Now, let's enter the thresholded_tstat_map
into the decode_img()
function. The previous results only contained positive clusters. But in case of bidirectionality, the function requires to choose one direction with the contrast option. In this instance, we simply decode the positive clusters, by setting contrast="positive"
.
If you are running this for the first time, a ~7.5 MB file
neurosynth_dataset.pkl.gz
needs to be downloaded to your current
directory for the decoding to work. This file will contain the images from the Neurosynth database that will be correlated with your input image. Run VWRfirstrun(requirement='neurosynth') to assist you with the data's installation.
keywords=decode_surf_data(surf_data=results$thresholded_tstat_map, contrast = "positive")
##Converting and interpolating the surface data ...
##✓
## Correlating input image with images in the neurosynth database. This may take a while ...
##
##✓
print(keywords[1:10,])
## keyword r
##449 pain 0.099
##50 auditory 0.098
##648 temporal 0.093
##617 speech 0.092
##334 listening 0.089
##607 sounds 0.070
##450 painful 0.068
##4 acoustic 0.062
##397 music 0.062
##398 musical 0.062
The above procedure will display the top 10 keywords from images in the
database that are the most correlated with your input image.
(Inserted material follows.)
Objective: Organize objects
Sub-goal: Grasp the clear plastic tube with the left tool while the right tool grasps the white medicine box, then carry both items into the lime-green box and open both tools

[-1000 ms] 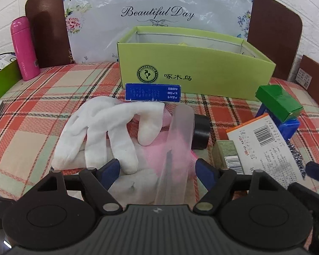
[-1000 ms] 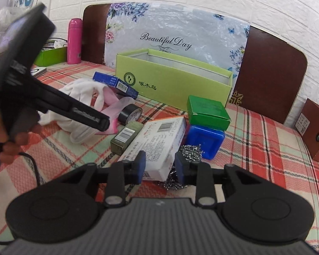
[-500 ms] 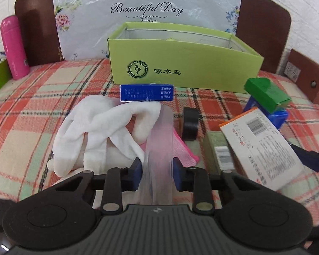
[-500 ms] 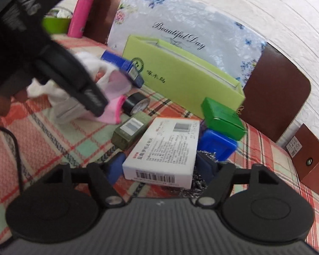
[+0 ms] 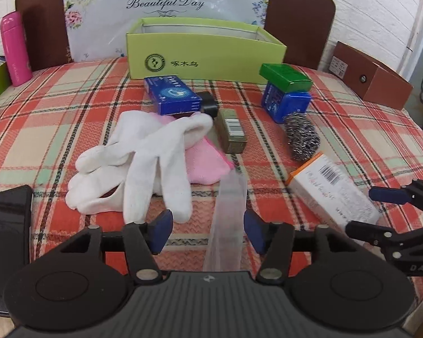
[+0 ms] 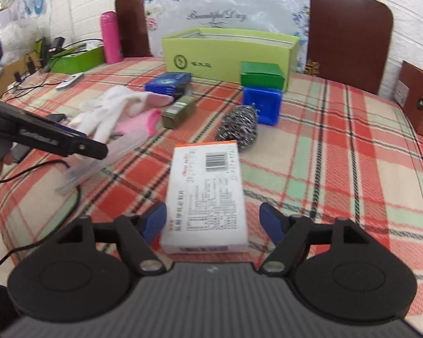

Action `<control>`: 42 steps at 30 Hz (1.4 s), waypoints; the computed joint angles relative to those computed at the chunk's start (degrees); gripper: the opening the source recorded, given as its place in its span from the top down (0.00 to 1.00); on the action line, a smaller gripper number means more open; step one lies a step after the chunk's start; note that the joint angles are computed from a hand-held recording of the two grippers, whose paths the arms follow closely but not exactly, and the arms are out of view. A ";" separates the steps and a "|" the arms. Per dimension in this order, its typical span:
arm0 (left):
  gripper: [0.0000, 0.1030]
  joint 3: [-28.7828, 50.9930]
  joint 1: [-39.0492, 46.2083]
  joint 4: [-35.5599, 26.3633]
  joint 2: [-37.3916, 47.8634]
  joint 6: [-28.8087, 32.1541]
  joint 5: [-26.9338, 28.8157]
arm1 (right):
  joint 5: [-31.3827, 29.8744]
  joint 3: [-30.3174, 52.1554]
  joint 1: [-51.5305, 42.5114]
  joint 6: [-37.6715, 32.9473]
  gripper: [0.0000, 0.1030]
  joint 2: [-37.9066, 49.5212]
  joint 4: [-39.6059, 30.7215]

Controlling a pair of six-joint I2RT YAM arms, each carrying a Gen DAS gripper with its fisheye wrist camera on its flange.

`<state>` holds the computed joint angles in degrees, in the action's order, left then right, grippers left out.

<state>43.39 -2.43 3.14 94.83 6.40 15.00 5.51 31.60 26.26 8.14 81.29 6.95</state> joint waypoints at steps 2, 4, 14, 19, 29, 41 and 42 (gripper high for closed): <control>0.44 -0.14 -1.05 0.50 -0.91 -0.24 -0.57 | 0.21 0.45 0.51 0.67 0.26 0.29 0.89; 0.44 -0.60 -1.81 0.87 -2.14 0.71 0.69 | 0.32 0.75 0.82 0.11 0.24 1.46 2.35; 0.45 1.38 -3.61 -2.56 2.84 3.60 -2.00 | 1.15 1.29 1.04 0.70 0.24 5.49 3.50; 0.57 2.19 -3.68 -2.87 3.33 3.74 -2.04 | 0.74 2.43 0.98 0.51 0.24 7.89 3.93; 0.72 2.64 -4.09 -2.22 3.78 3.74 -0.98 | 1.04 2.64 1.15 -0.16 0.37 8.82 5.17; 0.72 7.77 -2.44 -2.38 -0.32 0.22 6.64 | -6.98 4.14 -4.27 -1.75 0.37 -1.14 3.48; 0.72 9.26 -2.13 -2.39 -0.14 -0.83 7.42 | -7.57 5.14 -4.95 -2.00 0.37 -0.94 3.75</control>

According to these results, you can see that the positive clusters (which are thicker in males) are typically found to be associated with pain and auditory processing. If you simply run keyword
without
specifying the index within the square brackets [1:10,]
. All 715
keywords will be displayed.
In your presentation slides or results section of your paper, you might want to illustrate these keywords using the wordcloud and paletteer packages. You can set the size of the keyword to vary according to its r value:
#install.packages("wordcloud","paletteer")
library(wordcloud)
library(paletteer)
wordcloud(words = keywords$keyword, ##keyword input
freq = keywords$r, ##setting the size of the keyword to vary with its r value
min.freq = 0.05, ##minimum r value in order for the keyword to be displayed
colors=paletteer_c("grDevices::Temps", 10) ##color scheme
,scale=c(1,2)
)
par(mar = rep(0, 4))
These keywords may not be very accurate but they should give a rough idea for interpreting your results. Take note that these keywords are specific to the positive clusters.